Let's take a look at the points that were observed for each of the search algorithms. The axes correspond to red (R), green (G), and blue (B) input values, and the color corresponds to "Fréchet distance" (pronounced like freh-shay). Fréchet distance is a measure of how close the measured spectrum is to the target and
should be considered simply as an error metric for this demo. Lower Fréchet distance is better,
and zero Fréchet distance is perfect.

In [None]:
#@markdown Visualize the grid points that were used for searching.
px.scatter_3d(grid_df, x="R", y="G", z="B", color="frechet", title="grid")

#### Grid Example Output

![](https://github.com/sparks-baird/self-driving-lab-demo/blob/main/notebooks/grid-observations.png?raw=1)

In [None]:
#@markdown Visualize the random points that were used for searching.
px.scatter_3d(random_df, x="R", y="G", z="B", color="frechet", title="random")
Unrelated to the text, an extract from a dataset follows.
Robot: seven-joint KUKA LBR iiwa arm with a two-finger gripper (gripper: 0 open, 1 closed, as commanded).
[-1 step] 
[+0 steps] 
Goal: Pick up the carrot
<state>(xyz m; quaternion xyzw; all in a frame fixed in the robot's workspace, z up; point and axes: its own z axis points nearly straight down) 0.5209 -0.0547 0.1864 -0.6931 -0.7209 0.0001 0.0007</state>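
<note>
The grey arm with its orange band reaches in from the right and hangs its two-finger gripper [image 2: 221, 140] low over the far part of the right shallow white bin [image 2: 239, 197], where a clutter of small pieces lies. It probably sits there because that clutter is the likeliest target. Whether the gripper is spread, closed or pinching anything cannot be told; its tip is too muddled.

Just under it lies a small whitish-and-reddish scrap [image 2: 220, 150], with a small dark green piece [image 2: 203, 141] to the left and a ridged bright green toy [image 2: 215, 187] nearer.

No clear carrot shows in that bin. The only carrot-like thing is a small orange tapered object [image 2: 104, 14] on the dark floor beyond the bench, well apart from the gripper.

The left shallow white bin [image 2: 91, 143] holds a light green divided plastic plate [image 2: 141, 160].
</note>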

#### Random Example Output

![](https://github.com/sparks-baird/self-driving-lab-demo/blob/main/notebooks/random-observations.png?raw=1)

In [None]:
#@markdown Visualize the points that were explored during Bayesian optimization.
px.scatter_3d(bayes_df, x="R", y="G", z="B", color="frechet", title="Bayesian")

#### Bayesian Example Output

![](https://github.com/sparks-baird/self-driving-lab-demo/blob/main/notebooks/bayesian-observations.png?raw=1)

In [None]:
# @markdown Finally, we can take a look at how close the best experiments from each algorithm
# @markdown compare to the true target inputs. You may need to rotate the image to get a
# better view.

target_inputs = sdl.get_target_inputs()
true_inputs = pd.DataFrame(
    {key: target_inputs[key] for key in target_inputs}, index=[0]
)
true_inputs["type"] = "true"
best_grid_inputs = grid_df.iloc[grid_df["frechet"].idxmin()][["R", "G", "B", "type"]]
best_random_inputs = random_df.iloc[random_df["frechet"].idxmin()][
    ["R", "G", "B", "type"]
]
best_bayes_inputs = bayes_df.iloc[bayes_df["frechet"].idxmin()][["R", "G", "B", "type"]]

best_df = pd.concat([best_grid_inputs, best_random_inputs, best_bayes_inputs], axis=1).T
best_df["marker"] = "observed"
true_inputs["marker"] = "target"
best_df = pd.concat([best_df, true_inputs], axis=0)
bnds = sdl.bounds
fig = px.scatter_3d(
    best_df, x="R", y="G", z="B", color="type", symbol="marker", title="best"
).update_layout(
    scene=dict(
        xaxis=dict(
            nticks=4,
            range=[bnds["R"][0], bnds["R"][1]],
        ),
        yaxis=dict(
            nticks=4,
            range=[bnds["G"][0], bnds["G"][1]],
        ),
        zaxis=dict(
            nticks=4,
            range=[bnds["B"][0], bnds["B"][1]],
        ),
    ),
)
fig.update_traces(marker={"opacity": 0.75})
fig.data[-1].marker.symbol = "diamond-open"
fig

#### Best Points vs. True RGB

![](https://github.com/sparks-baird/self-driving-lab-demo/blob/main/notebooks/best-point-visualization.png?raw=1)

That's it! You may now go back to the assignment page.